Exercise instructions: Check each line of the listing for the word "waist" and report the ones that have it.

Data block:
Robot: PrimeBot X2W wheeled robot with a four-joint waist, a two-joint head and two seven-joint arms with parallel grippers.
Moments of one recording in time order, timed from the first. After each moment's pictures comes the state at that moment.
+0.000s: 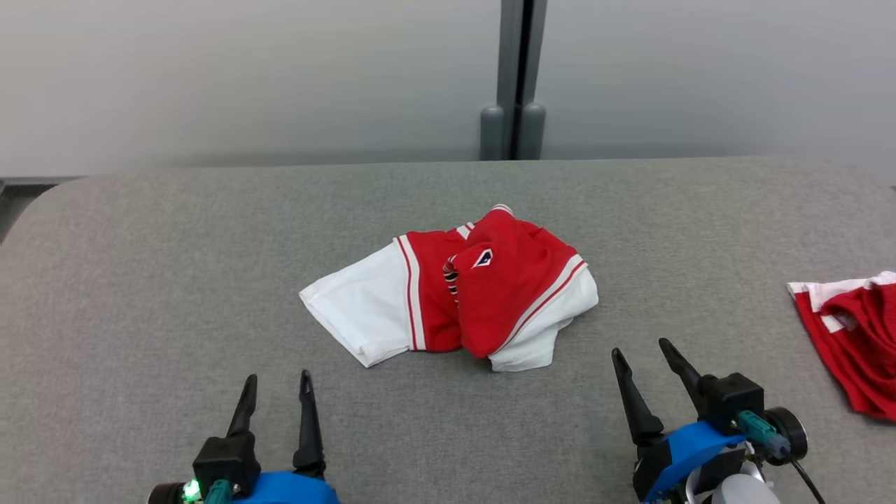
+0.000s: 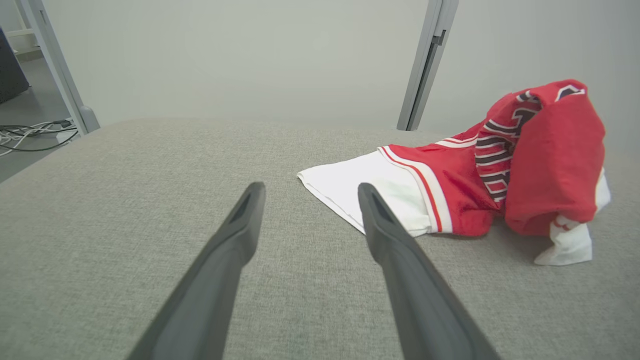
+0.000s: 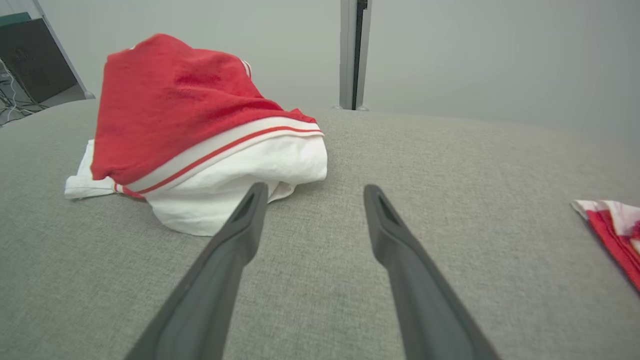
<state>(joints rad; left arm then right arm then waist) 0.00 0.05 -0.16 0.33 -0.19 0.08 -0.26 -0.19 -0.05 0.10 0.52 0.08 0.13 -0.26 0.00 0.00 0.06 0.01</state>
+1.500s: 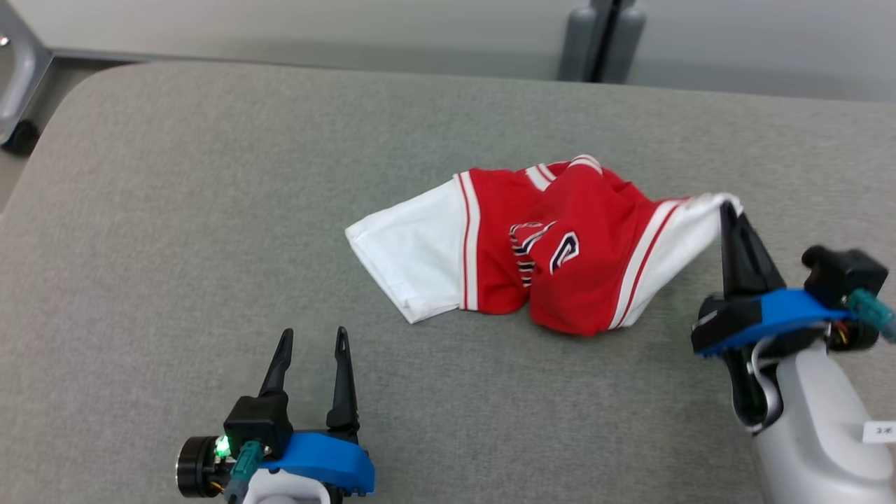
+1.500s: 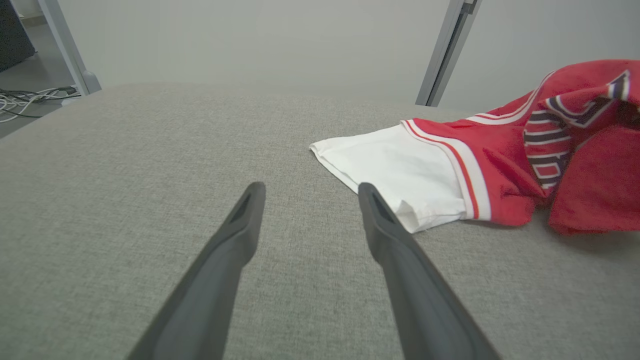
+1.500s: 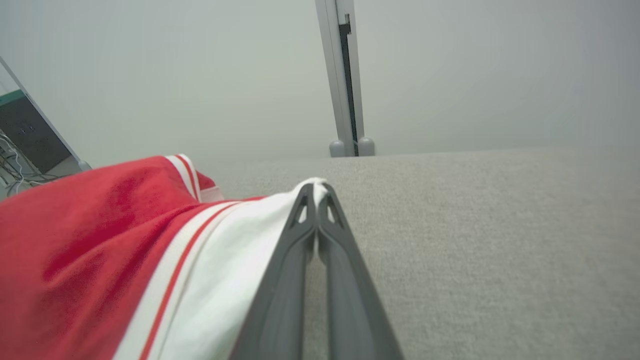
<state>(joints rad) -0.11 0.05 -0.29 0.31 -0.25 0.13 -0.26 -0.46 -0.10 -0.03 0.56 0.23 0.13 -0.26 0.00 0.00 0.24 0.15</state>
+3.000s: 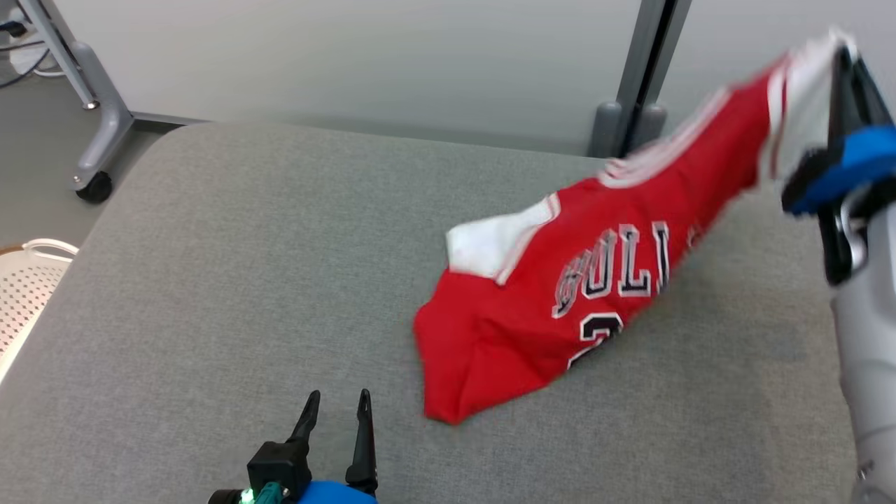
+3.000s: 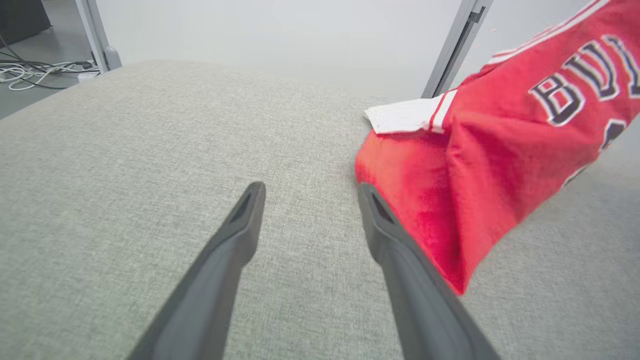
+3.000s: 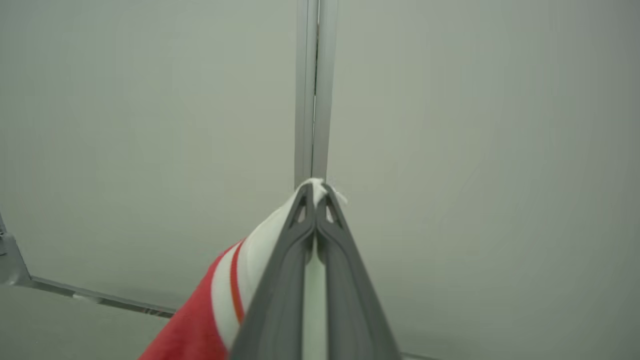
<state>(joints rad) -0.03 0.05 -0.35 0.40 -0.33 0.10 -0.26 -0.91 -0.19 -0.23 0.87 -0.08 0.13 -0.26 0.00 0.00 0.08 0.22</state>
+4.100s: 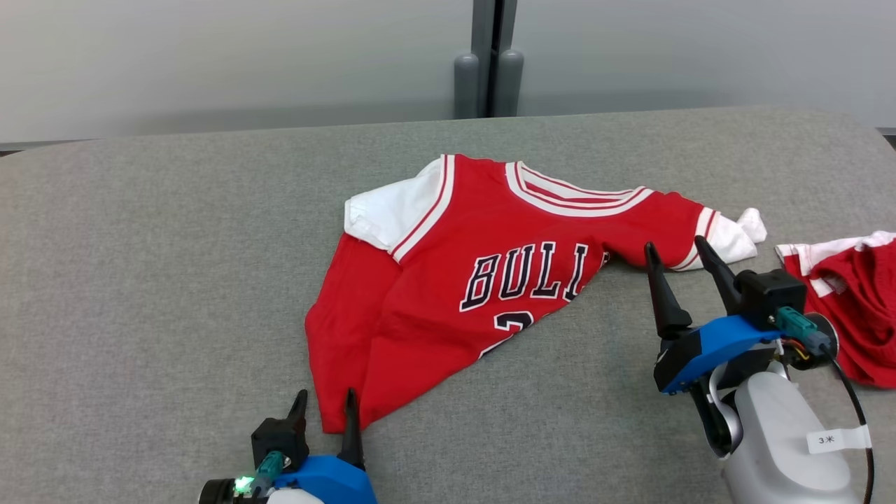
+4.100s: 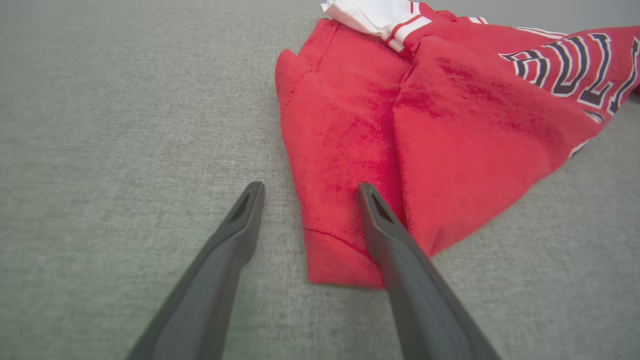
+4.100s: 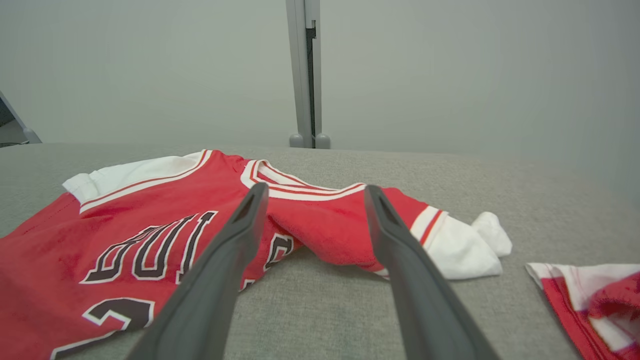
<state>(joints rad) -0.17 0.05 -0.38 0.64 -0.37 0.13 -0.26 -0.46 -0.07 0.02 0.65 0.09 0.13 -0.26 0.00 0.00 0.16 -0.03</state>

Worked solution:
Robot: PrimeBot X2W wheeled robot with a four-joint waist, a two-joint head and two seven-joint arms with parallel grippers.
<state>(joints rad; left arm then right arm then waist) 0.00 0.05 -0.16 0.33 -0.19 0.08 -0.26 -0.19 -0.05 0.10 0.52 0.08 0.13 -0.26 0.00 0.00 0.06 0.01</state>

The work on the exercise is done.